China remains the global economic locomotive – notwithstanding it’s April Manuf PMI falling back below 50, the Composite remains solid at 54. A key focus area for us has been the property sector which reported its 3rd straight month of rising home sales in April while May Day travel levels were off the charts, +100% y/y, + 20% vs 2019.
Japan looks to be finally winning its decades’ long fight against structural deflation. At least that was the takeaway from KKR’s Henry McVey (another MS bud) who concluded just that after a recent visit, the latest in his 30 + years of traveling to Japan.
POLITICS
President Biden will run for reelection and early polls project him as a sold winner vs both former Pres. Trump (if he is able to stay out of jail) and current Fla Gov DeSantis (whose political instincts seem questionable given his fight with Disney).
In a recent speech deemed important by the DC Beltway, National Security Advisor Jake Sullivan laid out the framework for a Biden 2nd term: “It is a time to build at home & abroad. This will require a major reorientation of both domestic and foreign policy”. This time is different.
POLICY
Monetary policy remains front and center in both the US and Europe, off to the side in both Japan and China. The market has taken Chair Powell’s post meeting presser this week as hawkish – we think it just makes sense: no recession = no imminent rate cuts.
The average holding period at the terminal rate is 7 months which suggests a cut by YE, not July. It strikes us that the bond market is just recycling the same script from past movies and not appreciating the different nature of the current environment.

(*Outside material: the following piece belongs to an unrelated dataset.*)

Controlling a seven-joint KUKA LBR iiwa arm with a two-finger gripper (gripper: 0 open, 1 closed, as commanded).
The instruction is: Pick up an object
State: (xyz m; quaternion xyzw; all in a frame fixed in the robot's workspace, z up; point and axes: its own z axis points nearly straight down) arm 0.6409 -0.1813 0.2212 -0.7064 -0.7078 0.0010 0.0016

The jobs market continues to be robust in both the US and Europe as well. Today’s print of roughly 255k new jobs together with sharp downward adjustments to prior months suggests a stable job market. A cooling jobs market is fine – a collapsing one is not.

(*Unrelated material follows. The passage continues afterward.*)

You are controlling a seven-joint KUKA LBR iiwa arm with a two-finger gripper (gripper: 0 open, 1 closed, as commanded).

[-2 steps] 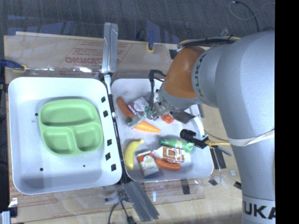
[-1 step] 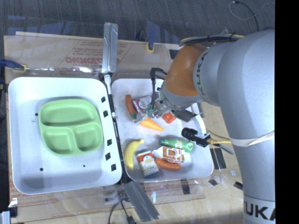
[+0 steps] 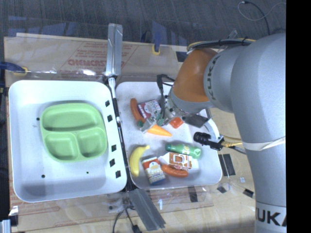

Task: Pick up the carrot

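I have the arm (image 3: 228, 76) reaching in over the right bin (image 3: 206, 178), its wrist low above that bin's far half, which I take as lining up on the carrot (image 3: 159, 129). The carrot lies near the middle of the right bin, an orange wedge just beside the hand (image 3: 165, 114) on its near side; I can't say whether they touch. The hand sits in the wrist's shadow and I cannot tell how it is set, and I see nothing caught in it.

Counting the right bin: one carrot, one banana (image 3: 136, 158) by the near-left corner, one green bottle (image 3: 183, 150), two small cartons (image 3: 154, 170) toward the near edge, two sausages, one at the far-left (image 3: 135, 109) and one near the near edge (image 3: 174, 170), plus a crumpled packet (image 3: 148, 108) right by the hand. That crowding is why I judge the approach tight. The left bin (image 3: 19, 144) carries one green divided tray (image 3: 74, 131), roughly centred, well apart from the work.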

We expect BOJ Governor Ueda to use the YCC study period to gradually move off this policy, leading to Yen strength and further reinforcing our weak USD view.
China’s economic rebound continues with robust domestic demand visible in record train trips taken over the May Day holiday. China continues to provide the world with liquidity and has plenty of room to ease policy should it need to do so. It’s interesting that China leads the global economy having been among the least aggressive states in terms of policy stimulus.
Our view remains one of a world where inflation settles back into a slightly higher range than the 2% target as the spread of public – private investment across climate, tech and supply chain realignment creates a dynamic unique to the current cycle that investors ignore at their peril.
MARKETS
Earnings come in BTE, analysts raise their forward estimates, corporate forward guidance is the strongest in years. Should inflation continue to fall profit margins may even expand - something not on anyone’s dance card.
We posit that time is fast running out for the bearish scenarios to come to fruition. If October was not the low then the bear market is already among the longest in US history. We continue on a journey to a new bull market in global equity led by non US markets both DM and EM.
Our investment shorthand remains the same: Fed on hold = USD weakness = ROW outperformance. Gold had its best monthly close in history – we continue to hold GDX viewing slightly higher inflation as a feature not a bug of the coming years.
We remain OW Equity, UW FI, especially DM Sovereign, seeing no appeal to 10 yr. UST yielding 3.3% given our outlook for no recession and slightly higher inflation. We remain OW Commodities and note that the weakness here puzzles us and is one of the few areas not (yet) confirming our POV.
We have traversed beyond Covid and are now moving beyond its subsequent inflation spike. What comes next is NOT a return to the 2010-2020 period of low growth and low inflation but a period of high nominal growth, blessed by the major CBs and sustained by a global cap ex boom to meet the moment in climate mitigation, tech dispersion & conflict prevention.